▶ _WHAT YOU WILL DO_
Look through the records below, count the lines with the word "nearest", and reply with only the number.

▶ _AVAILABLE RECORDS_
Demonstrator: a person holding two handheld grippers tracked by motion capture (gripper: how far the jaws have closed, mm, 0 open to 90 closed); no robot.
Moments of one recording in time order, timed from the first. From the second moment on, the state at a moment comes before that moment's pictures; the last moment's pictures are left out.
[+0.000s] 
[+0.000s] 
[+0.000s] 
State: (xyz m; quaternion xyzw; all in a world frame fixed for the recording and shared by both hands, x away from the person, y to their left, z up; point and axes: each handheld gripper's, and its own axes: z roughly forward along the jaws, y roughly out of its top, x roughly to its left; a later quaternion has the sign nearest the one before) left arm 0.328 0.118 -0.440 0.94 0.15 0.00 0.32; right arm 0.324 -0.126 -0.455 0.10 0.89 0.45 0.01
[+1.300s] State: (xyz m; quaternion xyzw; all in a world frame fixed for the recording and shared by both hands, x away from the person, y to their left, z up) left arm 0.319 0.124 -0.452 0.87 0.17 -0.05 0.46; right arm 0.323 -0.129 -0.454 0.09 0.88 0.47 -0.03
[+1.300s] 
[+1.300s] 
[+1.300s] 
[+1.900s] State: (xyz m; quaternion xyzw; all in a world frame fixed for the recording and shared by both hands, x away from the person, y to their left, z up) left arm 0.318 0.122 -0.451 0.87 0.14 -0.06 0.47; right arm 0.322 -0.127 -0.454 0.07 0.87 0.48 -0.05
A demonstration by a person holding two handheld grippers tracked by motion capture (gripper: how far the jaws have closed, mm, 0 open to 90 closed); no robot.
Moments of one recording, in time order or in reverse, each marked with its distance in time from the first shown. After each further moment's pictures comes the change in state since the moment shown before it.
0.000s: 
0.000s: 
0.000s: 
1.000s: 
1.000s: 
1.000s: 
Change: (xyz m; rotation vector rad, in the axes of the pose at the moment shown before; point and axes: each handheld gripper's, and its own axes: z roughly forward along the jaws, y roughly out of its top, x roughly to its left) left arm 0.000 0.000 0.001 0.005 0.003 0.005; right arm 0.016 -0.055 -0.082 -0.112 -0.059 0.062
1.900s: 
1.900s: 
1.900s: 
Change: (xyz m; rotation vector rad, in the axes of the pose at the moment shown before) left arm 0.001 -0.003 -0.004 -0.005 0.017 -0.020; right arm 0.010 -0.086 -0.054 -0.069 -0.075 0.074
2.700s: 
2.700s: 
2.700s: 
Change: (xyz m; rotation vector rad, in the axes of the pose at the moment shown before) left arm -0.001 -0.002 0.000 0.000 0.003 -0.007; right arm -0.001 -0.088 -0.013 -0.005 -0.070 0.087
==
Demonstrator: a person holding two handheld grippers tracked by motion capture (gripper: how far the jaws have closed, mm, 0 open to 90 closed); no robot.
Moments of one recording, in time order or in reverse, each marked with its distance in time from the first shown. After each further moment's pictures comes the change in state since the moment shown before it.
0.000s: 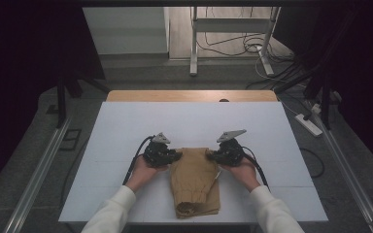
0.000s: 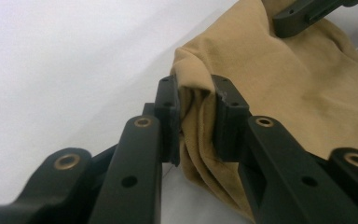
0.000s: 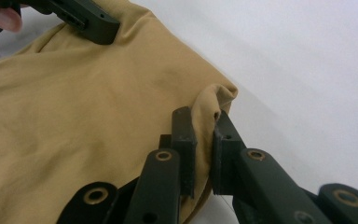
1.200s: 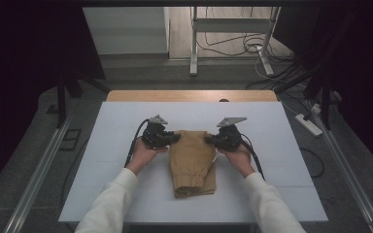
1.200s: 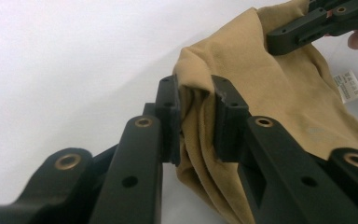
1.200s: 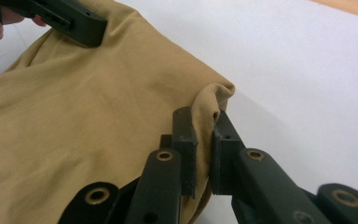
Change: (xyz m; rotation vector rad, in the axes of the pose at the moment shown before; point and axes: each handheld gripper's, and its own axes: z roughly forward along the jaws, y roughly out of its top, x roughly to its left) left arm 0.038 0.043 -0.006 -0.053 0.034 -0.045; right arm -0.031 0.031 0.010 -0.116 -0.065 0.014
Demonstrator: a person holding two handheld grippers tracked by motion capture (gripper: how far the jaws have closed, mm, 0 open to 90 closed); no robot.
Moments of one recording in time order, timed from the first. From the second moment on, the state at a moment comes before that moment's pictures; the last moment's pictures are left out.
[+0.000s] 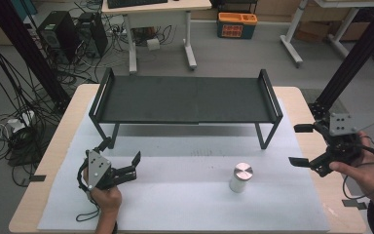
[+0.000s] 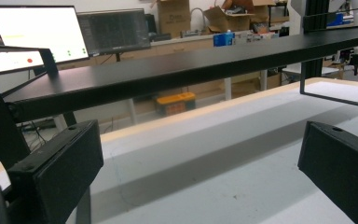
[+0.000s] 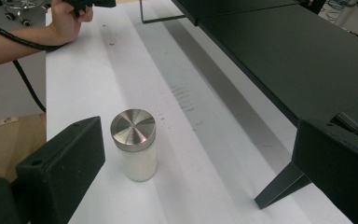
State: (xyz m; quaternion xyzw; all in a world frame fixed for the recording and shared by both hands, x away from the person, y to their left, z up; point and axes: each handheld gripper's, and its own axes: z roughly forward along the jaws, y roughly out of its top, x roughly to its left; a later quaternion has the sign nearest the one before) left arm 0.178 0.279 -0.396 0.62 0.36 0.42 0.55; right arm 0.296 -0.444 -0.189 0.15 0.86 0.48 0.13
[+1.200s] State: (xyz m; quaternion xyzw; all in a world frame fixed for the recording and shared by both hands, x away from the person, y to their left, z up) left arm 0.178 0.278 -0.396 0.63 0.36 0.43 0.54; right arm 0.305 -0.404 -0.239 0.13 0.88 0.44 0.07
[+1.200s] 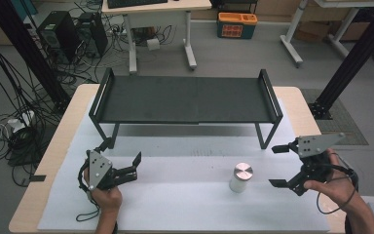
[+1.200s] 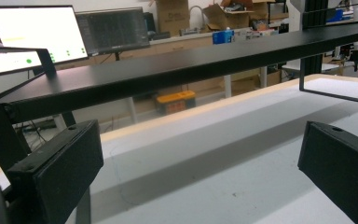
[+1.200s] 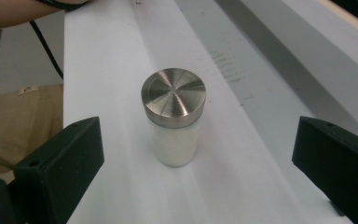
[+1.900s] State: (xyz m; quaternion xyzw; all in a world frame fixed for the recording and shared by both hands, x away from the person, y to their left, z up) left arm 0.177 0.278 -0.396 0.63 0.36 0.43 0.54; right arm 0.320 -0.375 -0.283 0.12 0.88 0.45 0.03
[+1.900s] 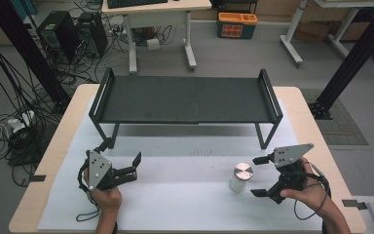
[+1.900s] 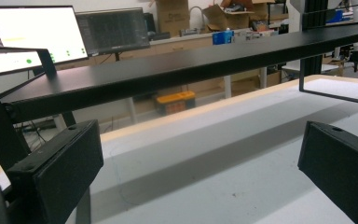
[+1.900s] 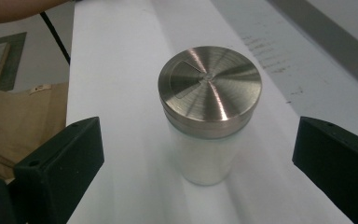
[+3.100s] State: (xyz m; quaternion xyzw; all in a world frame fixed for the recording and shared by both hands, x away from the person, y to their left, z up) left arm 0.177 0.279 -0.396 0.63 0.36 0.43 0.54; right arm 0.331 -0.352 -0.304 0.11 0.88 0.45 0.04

▶ _SOLUTION TO THIS PROBLEM_
2